Da cosa ha origine. La solitudine ha origini e cause diverse. Può derivare da un isolamento emotivo per la mancanza o la perdita di una figura cara, o da un isolamento sociale, cioè dalla mancanza di amicizie, dalla difficoltà di stabilire relazioni sociali soddisfacenti o dalla impossibilità di farlo.
Perché ha origine.
Per il fatto che non vengono soddisfatte due importanti esigenze della nostra mente: la necessità di affetto e la necessità di vivere in un ambiente ricco di stimoli.

La solitudine come rifugio o come angoscia: tema svolto

TEMA SULLA SOLITUDINE 3 MEDIA

Tipologie di solitudine.
• SOLITUDINE IMPOSTA: le circostanze di vita impongono all’uomo la solitudine ed egli non può far altro che soccombervi. Può essere causata da:
Prigionia
Malattia (Beethoven con la sua sordità è stato costretto a isolarsi dal mondo)
Essere abbandonati da una persona cara, il senso della mancanza di qualcuno quando parte (“Nel campo mezzo grigio e mezzo nero / resta un aratro senza buoi, che pare / dimenticato, tra il vapor leggero.” - Giovanni Pascoli - Lavandare - Myricae – 1891)
Scomparsa dei propri cari. Quando muore qualcuno a cui siamo molto legati sembra che venga a mancare un pezzo di se stessi e ci si sente soli. (“Di queste case / Non è rimasto / Che qualche / Brandello di muro / Di tanti / Che mi corrispondevano / Non è rimasto / Neppure tanto.” - Giuseppe Ungaretti - San Martino del Carso – 1916)

Tema sulla solitudine

COS'E' LA SOLITUDINE TEMA

Disagio giovanile (“Sollazzo e riso, / della novella età dolce famiglia, / e te german di giovinezza, amore, / sospiro acerbo de’ provetti giorni, / non curo, io non so come; anzi da loro / quasi fuggo lontano; / quasi romito, e strano / al mio loco natio, / passo del viver mio la primavera.” - Giacomo Leopardi - Il passero solitario - Canti – 1835)
- Ignoranza (Italo Calvino - Marcovaldo, ovvero le stagioni in città - “La fermata sbagliata” - 1990)
- Mancanza di affetto (Luigi Pirandello - Il fu Mattia Pascal - 1902. Il personaggio pirandelliano Mattia Pascal, stanco della sua vita ordinaria, sente il profondo bisogno di cambiamento. Rinnova dunque il suo stile di vita abbandonando la famiglia e girando il mondo, per poi essere vittima di una profonda solitudine.)
- Presenza di nonluoghi in cui i mass media, gli slogan pubblicitari aumentano il nostro ego, rendendolo eccessivo, e provocando così l’isolamento.

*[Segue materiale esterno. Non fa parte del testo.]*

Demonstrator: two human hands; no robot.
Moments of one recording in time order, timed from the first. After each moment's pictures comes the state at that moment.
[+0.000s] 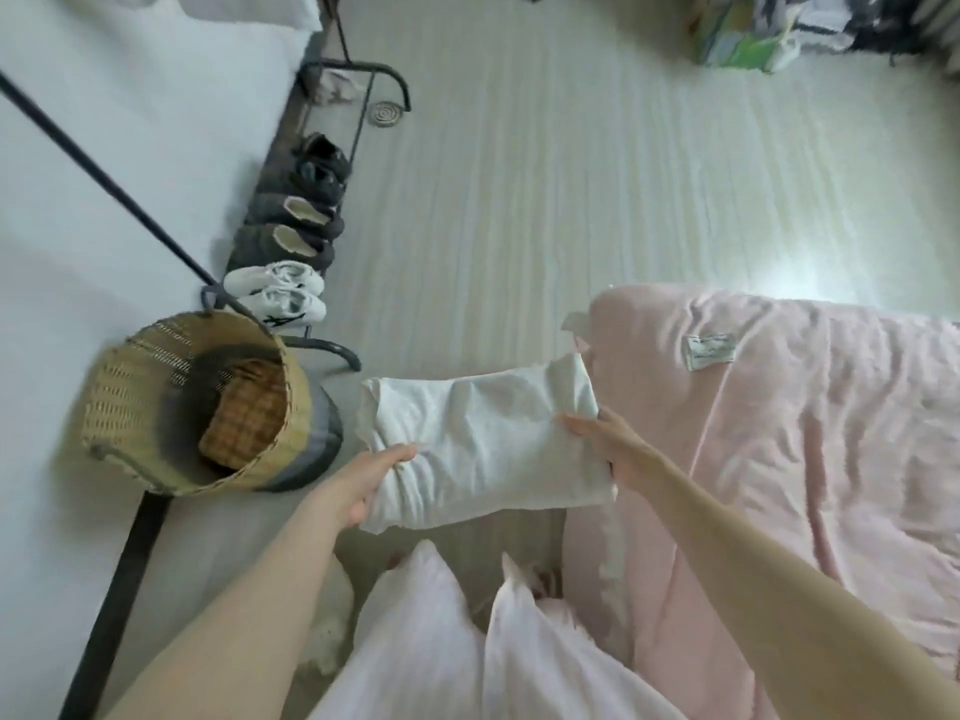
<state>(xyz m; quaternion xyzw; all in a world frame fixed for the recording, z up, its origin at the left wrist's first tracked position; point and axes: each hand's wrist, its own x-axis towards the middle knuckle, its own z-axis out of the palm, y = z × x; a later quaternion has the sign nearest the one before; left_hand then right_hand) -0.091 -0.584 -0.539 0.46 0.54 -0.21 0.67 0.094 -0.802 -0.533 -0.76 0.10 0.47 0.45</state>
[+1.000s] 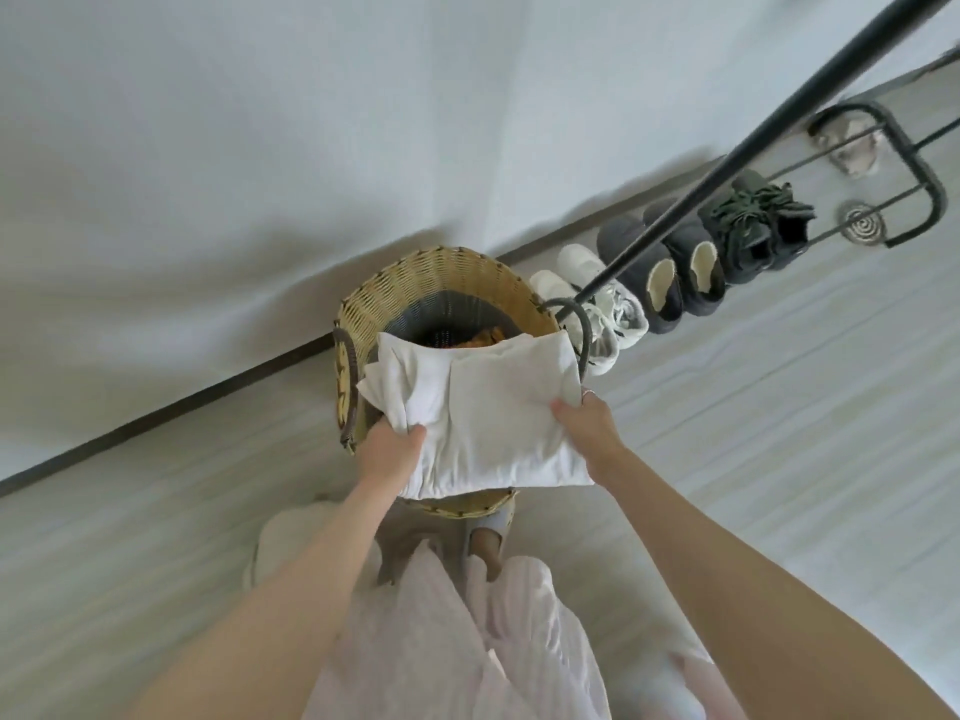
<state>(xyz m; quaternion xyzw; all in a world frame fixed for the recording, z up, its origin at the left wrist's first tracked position) -0.247 -0.242 -0.703 0.29 0.82 0.10 0.49 -0.037 -0.199 -0.688 -0.78 -0.30 0.54 0.13</state>
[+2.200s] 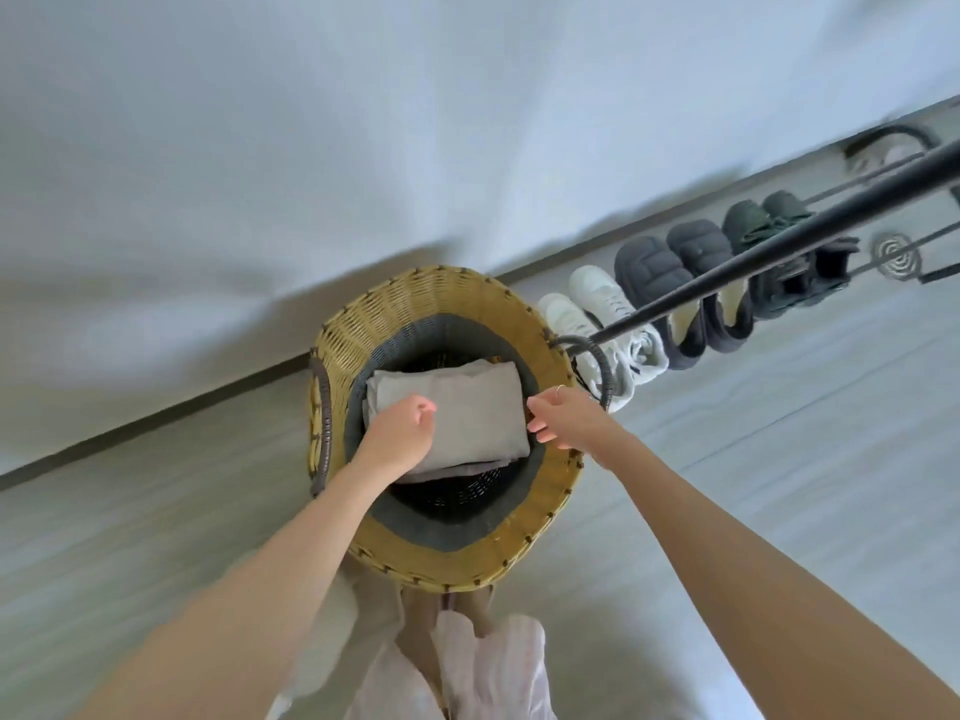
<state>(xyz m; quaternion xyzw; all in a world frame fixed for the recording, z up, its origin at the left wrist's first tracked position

La solitudine nella nostra società: tema

TEMA SULLA SOLITUDINE INTERIORE

La solitudine imposta appare nei quadri di Edward Hopper, pittore americano vissuto nei primi anni del ‘900. Nelle sue opere è rappresentata come conseguenza della noia, del malessere e dall’incomunicabilità, fattori presenti in una città immensa come New York. (Es.: “Nottambuli”, 1942)
“La malattia più grave non è la lebbra o il cancro, ma la sofferenza dovuta al sentirsi trascurati, abbandonati e soli” - Madre Teresa di Calcutta.
SOLITUDINE VOLUTA: Permette di ritrovare se stessi, è dunque una condizione privilegiata. È causata da:
Un pensiero diverso da quello degli altri e dal bisogno di schierarsi contro questi per sostenere le proprie idee. (Italo Calvino - Il barone rampante - 1957)
Il bisogno di conoscere maggiormente se stessi. (“La solitudine non è mica una follia, è indispensabile per star bene in compagnia” - Giorgio Gaber - La solitudine. Gaber con questa canzone dice che saper stare da soli ci aiuta a stare meglio con gli altri, perché si ha qualcosa da offrire e da scambiare.)
("La solitudine è una cosa senza la quale non si fa niente, senza la quale non si guarda più niente” - Marguerite Duras - “Scrivere” – 1994)
Il bisogno di rimanere soli con se stessi per sfuggire il confronto con gli altri (“Solo e pensoso i più deserti campi / vo misurando a passi tardi e lenti; / e gli occhi porto, per fuggir, intenti / dove vestigio uman l'arena stampi.” Francesco Petrarca - Solo e pensoso - Canzoniere - 1337.)